> _What is needed_
Transcribe the listing word for word. Begin at its first line and end with the line containing "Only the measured".

> _Data block_
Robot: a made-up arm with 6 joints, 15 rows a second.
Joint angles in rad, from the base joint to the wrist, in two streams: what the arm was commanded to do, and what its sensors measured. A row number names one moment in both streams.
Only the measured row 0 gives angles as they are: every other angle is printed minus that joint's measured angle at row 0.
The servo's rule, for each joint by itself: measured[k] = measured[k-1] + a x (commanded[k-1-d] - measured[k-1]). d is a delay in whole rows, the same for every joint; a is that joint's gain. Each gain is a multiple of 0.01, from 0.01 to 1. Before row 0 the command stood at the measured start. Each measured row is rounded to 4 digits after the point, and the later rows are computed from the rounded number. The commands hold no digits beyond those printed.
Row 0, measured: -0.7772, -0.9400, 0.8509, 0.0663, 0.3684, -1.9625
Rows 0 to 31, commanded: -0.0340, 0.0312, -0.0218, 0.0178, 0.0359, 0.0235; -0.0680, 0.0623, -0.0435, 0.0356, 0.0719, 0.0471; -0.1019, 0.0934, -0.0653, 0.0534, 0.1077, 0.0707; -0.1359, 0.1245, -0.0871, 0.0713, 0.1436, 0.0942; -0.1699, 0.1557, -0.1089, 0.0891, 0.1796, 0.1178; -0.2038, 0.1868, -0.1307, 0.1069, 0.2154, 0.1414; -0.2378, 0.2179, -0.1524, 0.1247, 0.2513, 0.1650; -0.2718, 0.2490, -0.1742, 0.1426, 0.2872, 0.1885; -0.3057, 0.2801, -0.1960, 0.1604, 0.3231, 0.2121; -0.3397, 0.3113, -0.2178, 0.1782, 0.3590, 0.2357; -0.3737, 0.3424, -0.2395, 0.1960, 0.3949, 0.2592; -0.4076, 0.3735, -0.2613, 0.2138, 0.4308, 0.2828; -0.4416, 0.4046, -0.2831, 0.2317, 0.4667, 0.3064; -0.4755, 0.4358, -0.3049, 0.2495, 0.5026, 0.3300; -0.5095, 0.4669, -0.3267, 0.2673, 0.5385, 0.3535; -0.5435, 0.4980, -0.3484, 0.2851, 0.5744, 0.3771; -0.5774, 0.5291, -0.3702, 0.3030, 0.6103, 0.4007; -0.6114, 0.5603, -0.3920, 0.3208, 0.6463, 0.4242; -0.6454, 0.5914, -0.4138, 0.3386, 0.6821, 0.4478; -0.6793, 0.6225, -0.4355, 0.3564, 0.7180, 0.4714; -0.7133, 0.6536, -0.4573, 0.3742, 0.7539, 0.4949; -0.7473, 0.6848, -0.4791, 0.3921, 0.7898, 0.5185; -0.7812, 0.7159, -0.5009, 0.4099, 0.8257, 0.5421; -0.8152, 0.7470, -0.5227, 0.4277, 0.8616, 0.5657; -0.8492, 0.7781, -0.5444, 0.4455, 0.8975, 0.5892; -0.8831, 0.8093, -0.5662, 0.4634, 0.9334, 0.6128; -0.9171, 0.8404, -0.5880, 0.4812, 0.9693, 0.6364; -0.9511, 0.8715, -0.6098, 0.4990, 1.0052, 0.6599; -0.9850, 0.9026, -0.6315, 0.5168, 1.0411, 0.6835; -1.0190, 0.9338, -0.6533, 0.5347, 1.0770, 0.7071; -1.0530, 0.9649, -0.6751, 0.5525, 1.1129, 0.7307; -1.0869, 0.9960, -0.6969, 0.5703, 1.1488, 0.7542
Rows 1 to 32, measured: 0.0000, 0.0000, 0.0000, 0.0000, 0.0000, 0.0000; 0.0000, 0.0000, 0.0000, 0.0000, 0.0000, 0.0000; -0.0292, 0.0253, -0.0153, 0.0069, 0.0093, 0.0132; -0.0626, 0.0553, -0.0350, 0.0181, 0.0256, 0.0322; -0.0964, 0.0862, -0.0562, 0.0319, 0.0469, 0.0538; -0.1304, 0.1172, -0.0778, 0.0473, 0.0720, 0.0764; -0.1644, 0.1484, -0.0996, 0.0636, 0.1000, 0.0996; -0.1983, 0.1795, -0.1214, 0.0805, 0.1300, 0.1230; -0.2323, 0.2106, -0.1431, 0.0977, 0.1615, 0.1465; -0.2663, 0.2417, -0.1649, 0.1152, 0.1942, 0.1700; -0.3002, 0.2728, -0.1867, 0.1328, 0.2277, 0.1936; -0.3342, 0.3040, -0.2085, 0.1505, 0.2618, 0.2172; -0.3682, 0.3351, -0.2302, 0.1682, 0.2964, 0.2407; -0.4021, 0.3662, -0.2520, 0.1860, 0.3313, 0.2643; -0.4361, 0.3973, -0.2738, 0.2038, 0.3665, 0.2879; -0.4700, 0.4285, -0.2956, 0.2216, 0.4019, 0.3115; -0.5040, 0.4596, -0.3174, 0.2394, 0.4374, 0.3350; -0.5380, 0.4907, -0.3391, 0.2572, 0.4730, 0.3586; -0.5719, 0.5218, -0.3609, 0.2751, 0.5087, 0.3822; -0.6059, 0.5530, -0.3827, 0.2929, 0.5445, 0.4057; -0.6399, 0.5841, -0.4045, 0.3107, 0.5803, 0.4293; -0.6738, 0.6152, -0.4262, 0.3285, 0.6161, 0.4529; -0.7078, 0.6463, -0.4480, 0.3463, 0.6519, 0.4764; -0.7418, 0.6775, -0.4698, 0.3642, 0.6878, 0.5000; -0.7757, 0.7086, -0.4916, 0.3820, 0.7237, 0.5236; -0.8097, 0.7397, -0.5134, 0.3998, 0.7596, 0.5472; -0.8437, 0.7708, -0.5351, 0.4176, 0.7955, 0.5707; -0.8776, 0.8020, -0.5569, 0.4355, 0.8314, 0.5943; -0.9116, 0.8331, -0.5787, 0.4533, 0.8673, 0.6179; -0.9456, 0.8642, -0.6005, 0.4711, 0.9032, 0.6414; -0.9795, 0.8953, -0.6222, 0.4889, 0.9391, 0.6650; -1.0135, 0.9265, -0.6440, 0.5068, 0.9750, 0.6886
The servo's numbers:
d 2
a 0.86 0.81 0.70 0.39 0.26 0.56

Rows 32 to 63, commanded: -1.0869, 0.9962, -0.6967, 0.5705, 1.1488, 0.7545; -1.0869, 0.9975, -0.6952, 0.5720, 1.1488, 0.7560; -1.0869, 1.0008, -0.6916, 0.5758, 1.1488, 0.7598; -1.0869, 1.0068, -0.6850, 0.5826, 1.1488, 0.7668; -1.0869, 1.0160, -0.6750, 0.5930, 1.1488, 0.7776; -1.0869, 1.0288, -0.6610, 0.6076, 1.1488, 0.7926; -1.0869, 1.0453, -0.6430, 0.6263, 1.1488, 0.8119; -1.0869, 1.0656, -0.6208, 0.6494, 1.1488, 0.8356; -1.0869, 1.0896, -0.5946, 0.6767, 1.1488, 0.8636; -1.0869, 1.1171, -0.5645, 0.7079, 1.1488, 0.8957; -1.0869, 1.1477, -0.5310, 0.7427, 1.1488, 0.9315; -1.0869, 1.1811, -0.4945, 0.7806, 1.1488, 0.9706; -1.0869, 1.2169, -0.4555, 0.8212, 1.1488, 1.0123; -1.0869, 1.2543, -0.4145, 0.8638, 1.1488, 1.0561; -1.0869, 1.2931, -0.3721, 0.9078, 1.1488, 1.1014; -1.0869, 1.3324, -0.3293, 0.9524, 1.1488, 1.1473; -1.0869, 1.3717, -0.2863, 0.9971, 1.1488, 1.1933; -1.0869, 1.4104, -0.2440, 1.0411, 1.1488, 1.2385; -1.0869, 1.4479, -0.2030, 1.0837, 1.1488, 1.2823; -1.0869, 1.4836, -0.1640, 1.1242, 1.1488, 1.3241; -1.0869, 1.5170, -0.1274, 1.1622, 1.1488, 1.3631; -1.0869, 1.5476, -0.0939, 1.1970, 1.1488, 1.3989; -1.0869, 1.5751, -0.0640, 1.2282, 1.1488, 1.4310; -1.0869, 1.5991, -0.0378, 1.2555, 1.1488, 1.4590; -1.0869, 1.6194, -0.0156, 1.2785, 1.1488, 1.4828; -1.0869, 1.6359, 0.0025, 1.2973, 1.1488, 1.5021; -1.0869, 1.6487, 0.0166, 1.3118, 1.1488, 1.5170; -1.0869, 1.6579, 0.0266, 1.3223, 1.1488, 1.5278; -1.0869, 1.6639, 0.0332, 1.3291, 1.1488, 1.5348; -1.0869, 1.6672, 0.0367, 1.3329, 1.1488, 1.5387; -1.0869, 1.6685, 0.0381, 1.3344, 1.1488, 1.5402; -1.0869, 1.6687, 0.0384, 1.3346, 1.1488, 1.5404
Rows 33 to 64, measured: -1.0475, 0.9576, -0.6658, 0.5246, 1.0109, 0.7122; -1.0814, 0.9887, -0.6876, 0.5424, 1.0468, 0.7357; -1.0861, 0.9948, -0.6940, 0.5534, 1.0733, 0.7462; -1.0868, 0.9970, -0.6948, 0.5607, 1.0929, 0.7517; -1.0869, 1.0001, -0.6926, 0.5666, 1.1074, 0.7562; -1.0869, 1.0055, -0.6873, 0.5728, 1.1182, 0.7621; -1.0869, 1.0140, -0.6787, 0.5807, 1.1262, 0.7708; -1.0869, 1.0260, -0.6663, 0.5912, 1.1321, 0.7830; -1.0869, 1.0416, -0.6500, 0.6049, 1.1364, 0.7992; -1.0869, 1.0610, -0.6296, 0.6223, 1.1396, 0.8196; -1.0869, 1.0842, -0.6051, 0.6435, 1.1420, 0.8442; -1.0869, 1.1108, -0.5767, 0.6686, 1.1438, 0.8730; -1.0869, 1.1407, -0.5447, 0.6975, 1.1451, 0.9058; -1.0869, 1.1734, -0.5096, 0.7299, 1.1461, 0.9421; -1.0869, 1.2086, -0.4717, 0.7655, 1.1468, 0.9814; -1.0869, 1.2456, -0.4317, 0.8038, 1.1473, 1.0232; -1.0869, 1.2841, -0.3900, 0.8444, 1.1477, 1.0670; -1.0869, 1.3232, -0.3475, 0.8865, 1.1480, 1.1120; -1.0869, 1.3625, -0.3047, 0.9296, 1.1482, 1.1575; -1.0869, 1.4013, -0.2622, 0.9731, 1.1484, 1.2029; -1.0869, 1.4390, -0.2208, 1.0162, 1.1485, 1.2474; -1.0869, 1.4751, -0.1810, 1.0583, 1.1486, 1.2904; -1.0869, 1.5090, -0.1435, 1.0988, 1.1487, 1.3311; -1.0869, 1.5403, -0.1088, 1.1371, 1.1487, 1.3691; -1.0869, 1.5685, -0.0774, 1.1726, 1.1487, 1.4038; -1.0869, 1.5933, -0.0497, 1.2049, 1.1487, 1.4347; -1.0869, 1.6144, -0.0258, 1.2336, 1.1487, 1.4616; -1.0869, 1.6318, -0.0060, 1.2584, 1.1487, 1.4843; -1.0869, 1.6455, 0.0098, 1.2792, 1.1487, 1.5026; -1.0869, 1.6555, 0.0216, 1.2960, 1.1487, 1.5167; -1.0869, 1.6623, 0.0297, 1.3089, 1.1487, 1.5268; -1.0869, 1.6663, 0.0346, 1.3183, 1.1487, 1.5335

> _Response area_
Robot: a made-up arm with 6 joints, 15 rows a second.
Joint angles in rad, from the base joint to the wrist, in two streams: what the arm was commanded to do, and what its sensors measured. A row number names one moment in both streams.
Only the measured row 0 gives angles as they are: every other angle is printed minus that joint's measured angle at row 0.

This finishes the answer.